Try it:
The stretch wanted below opens at the line containing "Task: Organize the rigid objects" and closes at the line containing "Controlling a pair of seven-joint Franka". Please return it exactly, with no other lines.

Input records:
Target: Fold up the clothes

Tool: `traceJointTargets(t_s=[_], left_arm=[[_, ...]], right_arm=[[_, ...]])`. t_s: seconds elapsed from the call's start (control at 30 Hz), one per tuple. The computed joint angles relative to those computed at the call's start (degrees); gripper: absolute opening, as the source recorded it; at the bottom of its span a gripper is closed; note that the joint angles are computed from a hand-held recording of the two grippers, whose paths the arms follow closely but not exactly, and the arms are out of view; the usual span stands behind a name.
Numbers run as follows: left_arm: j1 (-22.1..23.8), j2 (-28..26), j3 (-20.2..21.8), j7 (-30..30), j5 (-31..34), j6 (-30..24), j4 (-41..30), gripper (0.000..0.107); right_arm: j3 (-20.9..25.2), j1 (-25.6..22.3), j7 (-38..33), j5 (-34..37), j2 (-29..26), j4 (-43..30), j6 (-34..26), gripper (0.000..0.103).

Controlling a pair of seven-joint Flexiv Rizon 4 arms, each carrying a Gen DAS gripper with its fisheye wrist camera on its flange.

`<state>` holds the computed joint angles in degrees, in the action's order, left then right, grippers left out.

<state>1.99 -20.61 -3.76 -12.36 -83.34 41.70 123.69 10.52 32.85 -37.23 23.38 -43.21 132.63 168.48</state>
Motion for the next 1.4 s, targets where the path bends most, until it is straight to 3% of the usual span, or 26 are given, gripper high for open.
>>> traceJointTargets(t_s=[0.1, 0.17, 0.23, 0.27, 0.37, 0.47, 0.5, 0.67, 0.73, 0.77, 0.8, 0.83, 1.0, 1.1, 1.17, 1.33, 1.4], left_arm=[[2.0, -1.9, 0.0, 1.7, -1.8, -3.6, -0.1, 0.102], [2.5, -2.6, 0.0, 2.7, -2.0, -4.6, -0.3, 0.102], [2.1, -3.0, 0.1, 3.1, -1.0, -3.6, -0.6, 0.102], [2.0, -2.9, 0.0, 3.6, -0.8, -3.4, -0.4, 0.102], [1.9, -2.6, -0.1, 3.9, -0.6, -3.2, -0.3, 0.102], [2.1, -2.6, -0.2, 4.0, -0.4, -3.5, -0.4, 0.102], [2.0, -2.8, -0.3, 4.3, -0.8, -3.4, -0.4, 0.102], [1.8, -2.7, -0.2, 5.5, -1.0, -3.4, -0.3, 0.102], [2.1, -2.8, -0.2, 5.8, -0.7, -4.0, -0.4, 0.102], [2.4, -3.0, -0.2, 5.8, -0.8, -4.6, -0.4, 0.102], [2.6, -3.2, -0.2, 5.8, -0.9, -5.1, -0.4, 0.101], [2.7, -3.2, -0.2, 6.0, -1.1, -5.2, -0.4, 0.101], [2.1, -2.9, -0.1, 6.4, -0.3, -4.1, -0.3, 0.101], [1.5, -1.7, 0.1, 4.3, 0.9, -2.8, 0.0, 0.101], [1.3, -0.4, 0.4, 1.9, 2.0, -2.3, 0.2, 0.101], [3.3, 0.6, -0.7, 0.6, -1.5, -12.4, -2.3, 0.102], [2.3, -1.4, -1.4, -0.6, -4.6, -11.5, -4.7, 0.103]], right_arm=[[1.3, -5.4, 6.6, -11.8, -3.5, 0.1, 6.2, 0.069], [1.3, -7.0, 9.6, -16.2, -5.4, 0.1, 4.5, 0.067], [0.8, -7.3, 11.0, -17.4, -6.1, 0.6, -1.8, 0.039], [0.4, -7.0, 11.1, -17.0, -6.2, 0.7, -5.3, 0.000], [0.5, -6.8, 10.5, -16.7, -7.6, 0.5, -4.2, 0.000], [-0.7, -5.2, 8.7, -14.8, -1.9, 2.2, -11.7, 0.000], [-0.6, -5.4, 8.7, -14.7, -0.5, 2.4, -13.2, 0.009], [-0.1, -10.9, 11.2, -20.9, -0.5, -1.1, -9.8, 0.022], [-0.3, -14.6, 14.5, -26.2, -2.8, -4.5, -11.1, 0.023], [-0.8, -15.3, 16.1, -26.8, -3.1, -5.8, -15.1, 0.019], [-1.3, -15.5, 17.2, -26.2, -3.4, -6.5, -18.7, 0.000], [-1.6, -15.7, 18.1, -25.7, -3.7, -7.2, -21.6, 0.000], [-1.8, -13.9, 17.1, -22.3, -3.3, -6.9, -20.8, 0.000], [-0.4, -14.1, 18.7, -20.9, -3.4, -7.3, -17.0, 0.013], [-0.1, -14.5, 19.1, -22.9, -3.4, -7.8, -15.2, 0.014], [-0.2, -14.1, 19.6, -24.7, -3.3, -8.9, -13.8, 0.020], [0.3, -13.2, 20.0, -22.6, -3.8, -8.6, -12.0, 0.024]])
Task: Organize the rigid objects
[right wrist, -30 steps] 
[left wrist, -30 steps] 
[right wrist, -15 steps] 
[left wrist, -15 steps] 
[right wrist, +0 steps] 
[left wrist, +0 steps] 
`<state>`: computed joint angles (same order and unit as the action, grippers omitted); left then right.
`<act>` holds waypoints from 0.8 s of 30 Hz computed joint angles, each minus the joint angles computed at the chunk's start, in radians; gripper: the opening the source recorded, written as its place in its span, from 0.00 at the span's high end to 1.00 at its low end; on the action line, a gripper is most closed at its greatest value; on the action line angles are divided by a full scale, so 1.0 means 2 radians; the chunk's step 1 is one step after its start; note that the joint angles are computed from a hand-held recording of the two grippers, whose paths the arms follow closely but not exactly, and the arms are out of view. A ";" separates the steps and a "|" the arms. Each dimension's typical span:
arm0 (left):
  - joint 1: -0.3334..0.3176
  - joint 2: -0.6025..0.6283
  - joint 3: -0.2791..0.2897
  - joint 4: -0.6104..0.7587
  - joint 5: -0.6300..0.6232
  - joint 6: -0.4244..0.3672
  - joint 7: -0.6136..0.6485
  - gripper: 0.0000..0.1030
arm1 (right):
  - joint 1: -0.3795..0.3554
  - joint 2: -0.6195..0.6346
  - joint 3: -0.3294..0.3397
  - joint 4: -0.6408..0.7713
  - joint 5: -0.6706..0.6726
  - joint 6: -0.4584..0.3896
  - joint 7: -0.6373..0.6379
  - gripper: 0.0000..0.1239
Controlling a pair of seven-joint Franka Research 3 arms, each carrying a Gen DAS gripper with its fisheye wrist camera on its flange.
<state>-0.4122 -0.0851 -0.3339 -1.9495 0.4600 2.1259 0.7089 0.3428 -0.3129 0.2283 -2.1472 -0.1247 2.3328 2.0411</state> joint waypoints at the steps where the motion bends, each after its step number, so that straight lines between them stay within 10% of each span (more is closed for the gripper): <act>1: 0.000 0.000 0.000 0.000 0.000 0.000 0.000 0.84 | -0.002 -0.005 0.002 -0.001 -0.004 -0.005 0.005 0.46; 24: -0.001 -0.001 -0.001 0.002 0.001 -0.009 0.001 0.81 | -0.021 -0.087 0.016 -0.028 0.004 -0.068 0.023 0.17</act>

Written response:
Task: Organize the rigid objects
[right wrist, -30 steps] 
[left wrist, -30 steps] 
[right wrist, -15 steps] 
[left wrist, -15 steps] 
[right wrist, +0 steps] 
[left wrist, +0 steps] 
`<state>`: computed joint angles (same order and unit as the action, grippers omitted); left then right.
`<act>` holds waypoints from 0.8 s of 30 Hz computed joint angles, each minus the joint angles computed at the chunk's start, in radians; gripper: the opening the source recorded, written as its place in its span, from 0.00 at the span's high end to 1.00 at its low end; on the action line, a gripper is most closed at its greatest value; on the action line angles are divided by a full scale, so 1.0 means 2 radians; the chunk's step 1 is one step after its start; note that the joint angles are computed from a hand-held recording of the two grippers, whose paths the arms follow closely but not exactly, and the arms are out of view. A ";" separates the steps and a "|" the arms. Each dimension's typical span:
arm0 (left):
  - joint 1: -0.3334..0.3176
  - joint 2: -0.6025..0.6283
  - joint 3: -0.2791..0.2897
  - joint 4: -0.6104..0.7587
  - joint 5: -0.6300..0.6232
  - joint 6: -0.4244..0.3672
  - joint 7: -0.6136..0.6485
  - gripper: 0.0000..0.1030
arm1 (right):
  - joint 1: -0.3795..0.3554
  - joint 2: -0.6195..0.6346
  - joint 3: -0.3294..0.3397
  - joint 4: -0.6408..0.7713
  - joint 5: -0.6706..0.6726
  - joint 6: -0.4584..0.3896
  - joint 7: -0.6373..0.6379
  - gripper: 0.0000..0.1239
Controlling a pair of seven-joint Franka Research 3 arms, each carrying a Gen DAS gripper with its fisheye wrist camera on its flange.

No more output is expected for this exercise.